La suggestion de passer de cinq à trois ans ne viendra pas «régler le problème», pense la députée de Vaudreuil, la libérale Marie-Claude Nichols. Ce qu’elle déplore, c’est le manque – ou l’absence plutôt – d’étude ou d’analyse portant sur la clause F. Elle propose donc de ne pas étudier cette clause «dans le présent projet de loi».

Peut-être qu’il y a de bons arguments pour enlever la clause F du bail, peut-être que non. Moi je pense que ça a le mérite qu’on l’étudie.

Marie-Claude Nichols, députée de Vaudreuil et porte-parole de l’opposition officielle en matière d’habitation et d’affaires municipales

Toutefois, «il y a une raison pour laquelle la clause F apparaît», rappelle la députée. Elle souligne l’importance de cette clause pour «assumer les vrais coûts de construction», ajoutant que cela demeure «très approprié dans le contexte dans lequel on est». Elle nomme également un deuxième point: «le financement».

Une analyse est donc nécessaire, et ce, au bénéfice de tout le monde, «autant ceux qui louent le logement que le propriétaire», soulève la députée libérale.

On parle souvent du «méchant propriétaire», mais le «méchant propriétaire», il bâtit quand même des logements pour aider les gens, pour loger du monde. Il n’a pas à assumer ce coût-là pour tout le monde, il faut lui permettre d’ajuster.

Marie-Claude Nichols, députée de Vaudreuil et porte-parole de l’opposition officielle en matière d’habitation et d’affaires municipales

Elle affirme toutefois comprendre qu’on «ne veut pas non plus de hausses abusives». Des analyses devraient donc être effectuées.

Pour sa part, la député de la circonscription de Gaspé et porte-parole du troisième groupe d’opposition en matière d’affaires municipales, Méganne Perry Mélançon, s’est exprimée sur le sujet par gazouillis lors de l’étude du PL37: «la ministre Andrée Laforest a refusé d’abolir la clause F des baux de location qui donne lieu à des hausses abusives».

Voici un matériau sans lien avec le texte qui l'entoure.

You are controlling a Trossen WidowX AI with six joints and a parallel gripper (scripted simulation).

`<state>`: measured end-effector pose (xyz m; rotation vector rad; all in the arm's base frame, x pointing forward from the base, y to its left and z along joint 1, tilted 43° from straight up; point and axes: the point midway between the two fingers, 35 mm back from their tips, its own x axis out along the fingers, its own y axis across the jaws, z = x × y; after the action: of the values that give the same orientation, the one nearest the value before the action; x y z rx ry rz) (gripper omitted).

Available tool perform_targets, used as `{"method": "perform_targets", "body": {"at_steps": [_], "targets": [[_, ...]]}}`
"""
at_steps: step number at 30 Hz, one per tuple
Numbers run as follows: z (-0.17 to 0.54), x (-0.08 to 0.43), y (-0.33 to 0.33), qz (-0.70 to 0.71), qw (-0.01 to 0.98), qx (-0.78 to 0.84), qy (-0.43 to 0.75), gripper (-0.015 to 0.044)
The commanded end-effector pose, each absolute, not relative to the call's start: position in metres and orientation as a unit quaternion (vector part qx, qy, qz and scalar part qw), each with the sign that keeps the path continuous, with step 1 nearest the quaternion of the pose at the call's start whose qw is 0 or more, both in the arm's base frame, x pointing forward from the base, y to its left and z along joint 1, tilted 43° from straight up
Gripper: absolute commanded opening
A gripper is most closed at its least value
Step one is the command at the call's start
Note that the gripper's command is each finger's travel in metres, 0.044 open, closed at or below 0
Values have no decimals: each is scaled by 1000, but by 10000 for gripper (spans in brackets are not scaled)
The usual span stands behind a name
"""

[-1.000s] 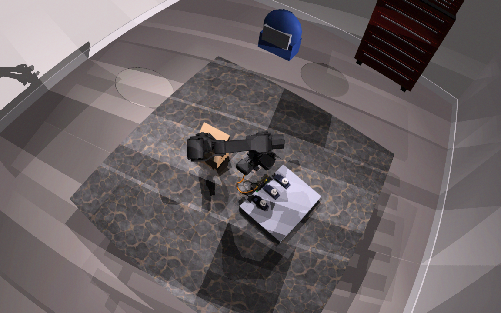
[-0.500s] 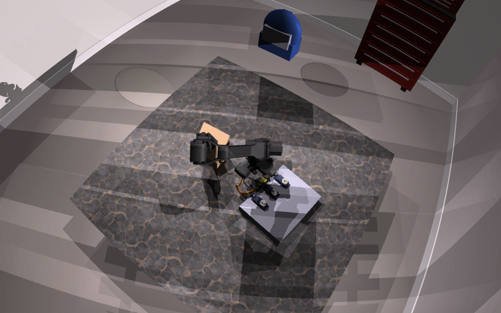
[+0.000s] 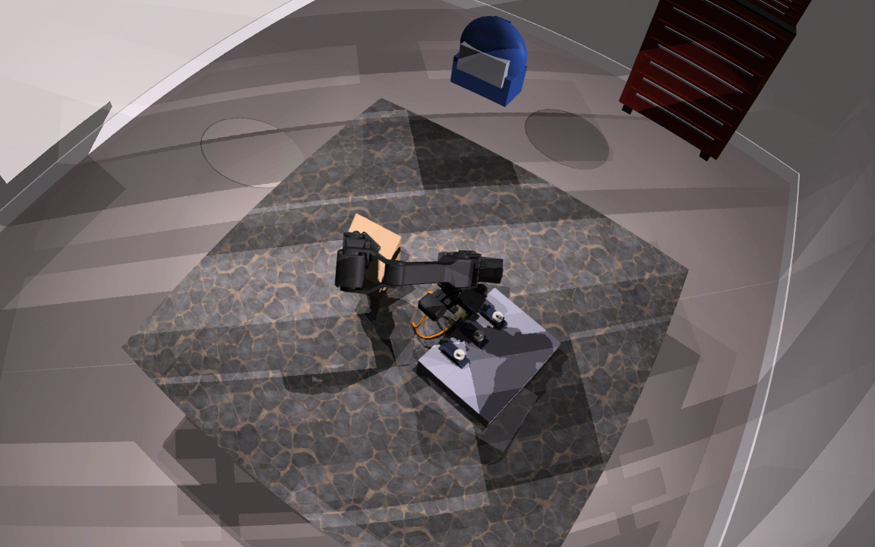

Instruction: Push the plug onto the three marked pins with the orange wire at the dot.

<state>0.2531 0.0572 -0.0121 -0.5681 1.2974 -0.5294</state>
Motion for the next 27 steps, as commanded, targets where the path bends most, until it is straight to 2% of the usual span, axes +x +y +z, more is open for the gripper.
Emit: {"method": "perform_targets", "body": {"at_steps": [1, 27], "targets": [[-12, 258, 59, -240, 728, -260, 588, 0], [-9, 269, 60, -240, 728, -259, 588, 0]]}}
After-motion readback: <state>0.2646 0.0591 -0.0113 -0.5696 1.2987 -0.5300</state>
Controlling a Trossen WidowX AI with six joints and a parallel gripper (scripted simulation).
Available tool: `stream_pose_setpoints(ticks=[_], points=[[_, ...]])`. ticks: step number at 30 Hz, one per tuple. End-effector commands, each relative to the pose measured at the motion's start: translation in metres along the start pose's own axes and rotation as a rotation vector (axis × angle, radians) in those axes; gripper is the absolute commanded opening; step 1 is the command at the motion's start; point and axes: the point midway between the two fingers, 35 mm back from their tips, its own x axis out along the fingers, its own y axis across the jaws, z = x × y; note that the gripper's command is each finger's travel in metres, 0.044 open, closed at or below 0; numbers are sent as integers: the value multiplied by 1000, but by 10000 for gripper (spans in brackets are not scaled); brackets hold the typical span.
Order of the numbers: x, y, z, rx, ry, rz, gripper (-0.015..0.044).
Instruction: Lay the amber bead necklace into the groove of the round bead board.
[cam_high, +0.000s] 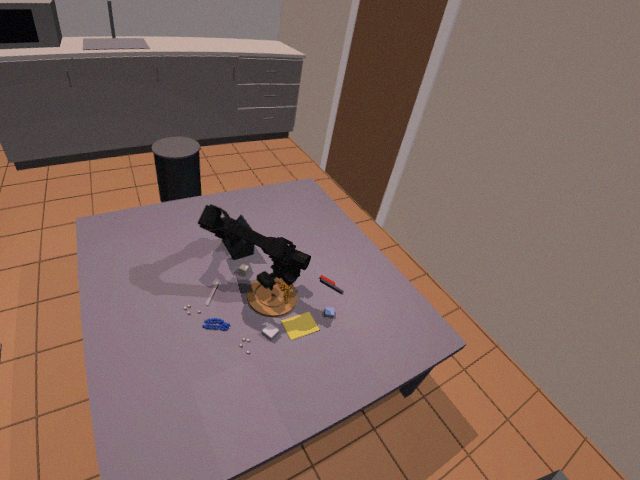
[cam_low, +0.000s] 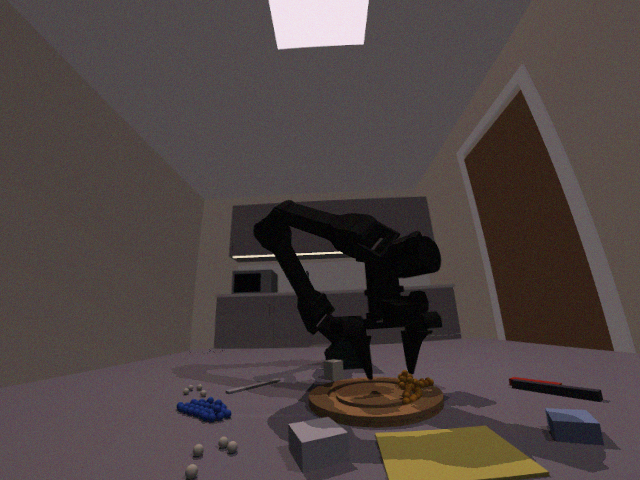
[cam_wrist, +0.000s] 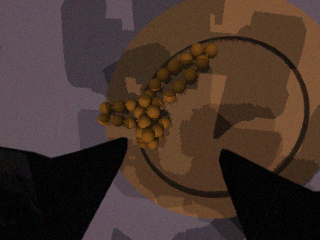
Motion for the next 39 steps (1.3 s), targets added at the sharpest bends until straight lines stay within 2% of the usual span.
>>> stream_pose_setpoints(ticks=[1, 26, 28, 31, 34, 39], points=[[-1, 0, 0, 3, 0, 0, 440], [-1, 0, 0, 3, 0, 0, 440], [-4, 2, 2, -72, 0, 0, 387], [-19, 8, 7, -393, -1, 1, 310], [-31, 14, 11, -656, -1, 1, 310], [-32, 14, 12, -675, -1, 1, 310]])
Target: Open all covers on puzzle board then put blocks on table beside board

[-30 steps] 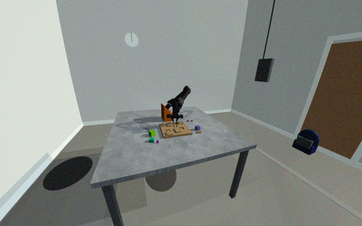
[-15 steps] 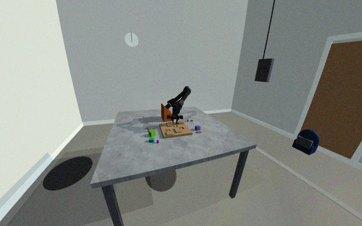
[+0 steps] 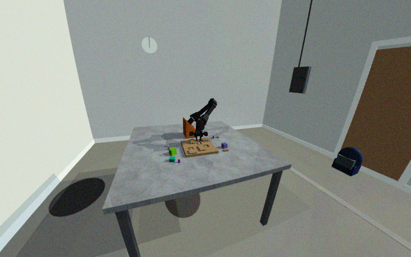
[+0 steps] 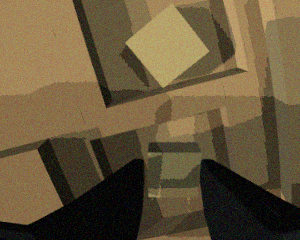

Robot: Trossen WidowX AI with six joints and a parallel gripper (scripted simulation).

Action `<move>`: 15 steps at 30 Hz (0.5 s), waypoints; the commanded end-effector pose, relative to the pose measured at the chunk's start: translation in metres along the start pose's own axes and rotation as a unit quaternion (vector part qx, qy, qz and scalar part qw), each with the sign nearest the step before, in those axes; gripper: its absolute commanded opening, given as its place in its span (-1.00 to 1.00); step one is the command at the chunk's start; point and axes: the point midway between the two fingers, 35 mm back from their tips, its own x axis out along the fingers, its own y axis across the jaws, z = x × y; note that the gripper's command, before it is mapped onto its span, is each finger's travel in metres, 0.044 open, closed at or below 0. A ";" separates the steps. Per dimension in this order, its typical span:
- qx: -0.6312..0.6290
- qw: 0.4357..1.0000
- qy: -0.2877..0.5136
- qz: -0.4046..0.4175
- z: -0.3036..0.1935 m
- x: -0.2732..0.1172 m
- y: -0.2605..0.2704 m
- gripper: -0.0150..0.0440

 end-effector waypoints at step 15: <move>0.000 1.000 0.000 0.000 0.001 -0.009 0.000 -0.22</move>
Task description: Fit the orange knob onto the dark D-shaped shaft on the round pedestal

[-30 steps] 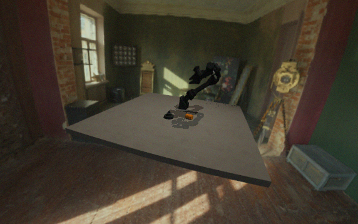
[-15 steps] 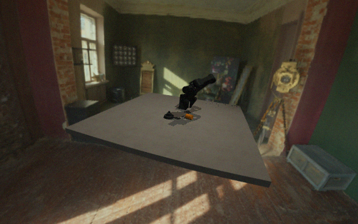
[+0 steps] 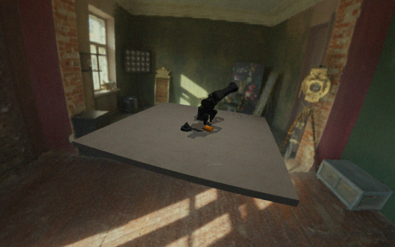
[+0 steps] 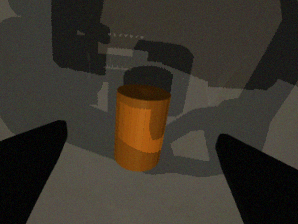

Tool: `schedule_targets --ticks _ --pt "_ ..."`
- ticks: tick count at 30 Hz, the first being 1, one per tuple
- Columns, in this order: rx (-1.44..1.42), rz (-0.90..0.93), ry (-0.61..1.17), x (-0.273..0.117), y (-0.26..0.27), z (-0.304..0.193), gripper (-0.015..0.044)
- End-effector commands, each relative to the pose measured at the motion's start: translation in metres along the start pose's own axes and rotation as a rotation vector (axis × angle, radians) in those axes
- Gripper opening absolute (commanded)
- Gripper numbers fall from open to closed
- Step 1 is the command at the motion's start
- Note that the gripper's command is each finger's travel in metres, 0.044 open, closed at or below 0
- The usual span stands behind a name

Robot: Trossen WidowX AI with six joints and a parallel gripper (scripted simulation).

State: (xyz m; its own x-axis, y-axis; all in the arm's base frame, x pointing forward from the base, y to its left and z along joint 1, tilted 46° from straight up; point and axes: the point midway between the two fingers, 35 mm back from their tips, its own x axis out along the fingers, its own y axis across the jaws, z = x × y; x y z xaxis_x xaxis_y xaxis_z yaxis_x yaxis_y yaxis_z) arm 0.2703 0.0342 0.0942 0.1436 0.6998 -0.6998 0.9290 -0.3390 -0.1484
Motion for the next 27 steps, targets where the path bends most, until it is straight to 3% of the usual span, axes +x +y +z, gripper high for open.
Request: schedule_targets --ticks 1,27 --pt "0.008 0.004 0.007 0.005 0.001 0.0 0.044" --pt "0.008 0.003 0.009 0.047 0.001 -0.001 0.044"
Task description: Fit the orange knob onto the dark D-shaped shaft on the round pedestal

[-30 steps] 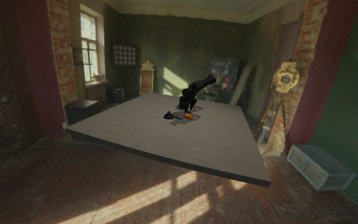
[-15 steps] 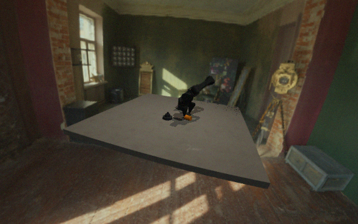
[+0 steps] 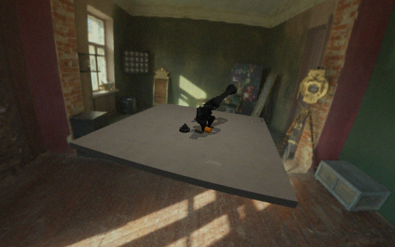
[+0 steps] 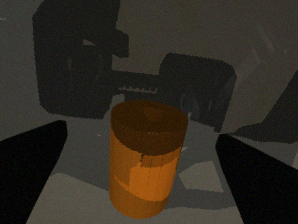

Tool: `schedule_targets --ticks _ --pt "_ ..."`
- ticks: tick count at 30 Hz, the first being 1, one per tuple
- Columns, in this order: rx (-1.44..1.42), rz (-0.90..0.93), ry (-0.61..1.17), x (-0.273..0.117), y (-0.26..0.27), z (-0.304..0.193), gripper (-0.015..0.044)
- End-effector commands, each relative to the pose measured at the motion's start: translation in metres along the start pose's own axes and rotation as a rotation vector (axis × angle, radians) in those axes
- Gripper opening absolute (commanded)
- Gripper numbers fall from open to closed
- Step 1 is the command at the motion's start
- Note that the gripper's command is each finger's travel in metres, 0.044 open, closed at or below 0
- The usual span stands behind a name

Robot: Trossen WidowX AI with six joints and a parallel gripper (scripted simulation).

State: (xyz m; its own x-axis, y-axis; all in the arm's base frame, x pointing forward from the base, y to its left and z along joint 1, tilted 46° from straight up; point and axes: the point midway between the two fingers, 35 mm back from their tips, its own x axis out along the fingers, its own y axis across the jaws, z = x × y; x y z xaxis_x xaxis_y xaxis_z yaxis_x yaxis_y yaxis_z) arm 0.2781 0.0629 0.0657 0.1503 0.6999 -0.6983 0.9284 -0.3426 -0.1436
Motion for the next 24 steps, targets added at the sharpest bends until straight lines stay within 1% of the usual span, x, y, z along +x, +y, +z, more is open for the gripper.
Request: schedule_targets --ticks 1,3,10,11,21,24 --pt "0.009 -0.003 0.006 0.0069 -0.0011 -0.0003 0.044" --pt "0.009 -0.003 0.006 0.0079 -0.0012 -0.0004 0.044" --pt "0.009 -0.003 0.006 0.0079 -0.0012 -0.0004 0.0256" --pt "0.009 -0.003 0.006 0.0079 -0.0012 -0.0004 0.024" --pt "0.009 -0.003 0.006 0.0079 -0.0012 -0.0004 0.024" --pt "0.009 -0.003 0.006 0.0079 -0.0012 -0.0004 0.022"
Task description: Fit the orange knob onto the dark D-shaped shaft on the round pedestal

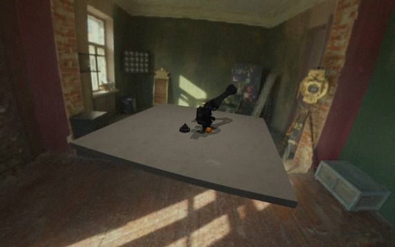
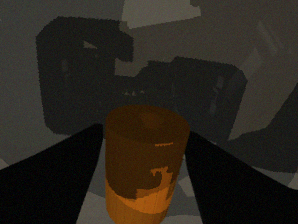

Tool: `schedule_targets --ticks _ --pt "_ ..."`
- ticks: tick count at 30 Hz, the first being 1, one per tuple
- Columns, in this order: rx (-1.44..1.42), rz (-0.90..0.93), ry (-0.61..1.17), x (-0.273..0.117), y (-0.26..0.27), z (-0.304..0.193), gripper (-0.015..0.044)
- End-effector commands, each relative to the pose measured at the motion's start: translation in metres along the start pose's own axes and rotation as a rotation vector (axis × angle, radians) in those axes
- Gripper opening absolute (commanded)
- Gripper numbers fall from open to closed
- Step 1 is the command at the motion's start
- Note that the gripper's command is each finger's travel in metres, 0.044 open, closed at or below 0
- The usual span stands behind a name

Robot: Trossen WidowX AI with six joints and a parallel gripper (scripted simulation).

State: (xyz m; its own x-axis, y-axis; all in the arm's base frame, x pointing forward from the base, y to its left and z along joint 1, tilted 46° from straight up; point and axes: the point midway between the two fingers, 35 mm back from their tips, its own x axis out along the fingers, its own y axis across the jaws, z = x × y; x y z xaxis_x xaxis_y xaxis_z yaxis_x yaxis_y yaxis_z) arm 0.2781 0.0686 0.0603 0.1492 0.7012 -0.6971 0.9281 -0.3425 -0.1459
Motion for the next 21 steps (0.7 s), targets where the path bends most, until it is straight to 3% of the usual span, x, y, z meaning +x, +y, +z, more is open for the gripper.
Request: schedule_targets --ticks 1,11,21 --pt "0.007 -0.001 0.005 0.0002 -0.0001 -0.0006 0.0213" --pt "0.004 -0.001 -0.007 -0.0004 0.0 -0.0008 0.0179" --pt "-0.001 -0.001 -0.177 -0.0075 0.0001 -0.0091 0.0179"
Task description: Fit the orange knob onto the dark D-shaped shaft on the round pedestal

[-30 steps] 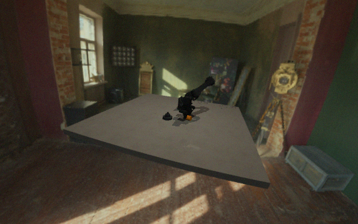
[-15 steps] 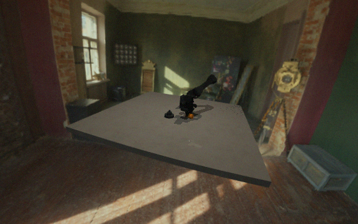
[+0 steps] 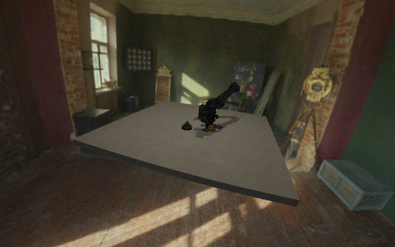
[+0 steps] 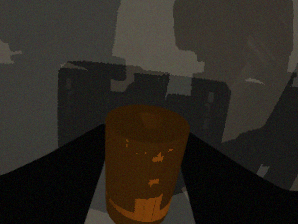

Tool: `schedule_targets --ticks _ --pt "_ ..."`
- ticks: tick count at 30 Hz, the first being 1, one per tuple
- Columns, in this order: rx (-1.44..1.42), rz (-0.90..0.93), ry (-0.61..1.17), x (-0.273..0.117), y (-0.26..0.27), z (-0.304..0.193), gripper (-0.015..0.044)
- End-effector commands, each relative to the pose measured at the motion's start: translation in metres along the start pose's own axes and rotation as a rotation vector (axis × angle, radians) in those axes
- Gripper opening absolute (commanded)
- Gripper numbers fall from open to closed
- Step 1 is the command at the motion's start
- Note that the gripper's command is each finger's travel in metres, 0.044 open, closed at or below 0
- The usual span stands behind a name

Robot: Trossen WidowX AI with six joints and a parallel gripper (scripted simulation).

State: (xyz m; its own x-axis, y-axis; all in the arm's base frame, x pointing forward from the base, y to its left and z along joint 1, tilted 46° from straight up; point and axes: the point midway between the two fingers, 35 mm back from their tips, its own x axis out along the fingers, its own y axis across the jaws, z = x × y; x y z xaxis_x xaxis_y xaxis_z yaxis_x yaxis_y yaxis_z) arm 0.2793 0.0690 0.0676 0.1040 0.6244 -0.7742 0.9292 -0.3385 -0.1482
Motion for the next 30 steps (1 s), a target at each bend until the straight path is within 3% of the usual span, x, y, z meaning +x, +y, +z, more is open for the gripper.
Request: schedule_targets --ticks 1,30 --pt "0.001 0.004 -0.075 -0.004 0.0 -0.004 0.0179" --pt "0.0 0.002 -0.571 -0.019 0.0 -0.033 0.0179"
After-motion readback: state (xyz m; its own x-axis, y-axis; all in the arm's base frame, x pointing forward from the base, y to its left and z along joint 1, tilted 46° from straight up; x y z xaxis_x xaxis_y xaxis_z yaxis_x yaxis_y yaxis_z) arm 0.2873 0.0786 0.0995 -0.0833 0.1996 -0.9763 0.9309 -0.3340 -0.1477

Selon l’attachée de presse de la ministre caquiste Andrée Laforest, «QS et le PQ refusaient d’entendre quoi que ce soit sur la clause F». La proposition de la CAQ quant à cette clause polarisante était de l’abaisser de cinq à trois ans, «ce qui aurait été un gain notable pour les locataires sans être un frein pour la construction de logement», a-t-elle défendu.

Elle a aussi a tenu à rappeler, lors d’un échange de courriel, «que la clause F sera bel et bien abolie pour les RPA/OBNL/COOP pour aînés, en cas de changement d’affectation».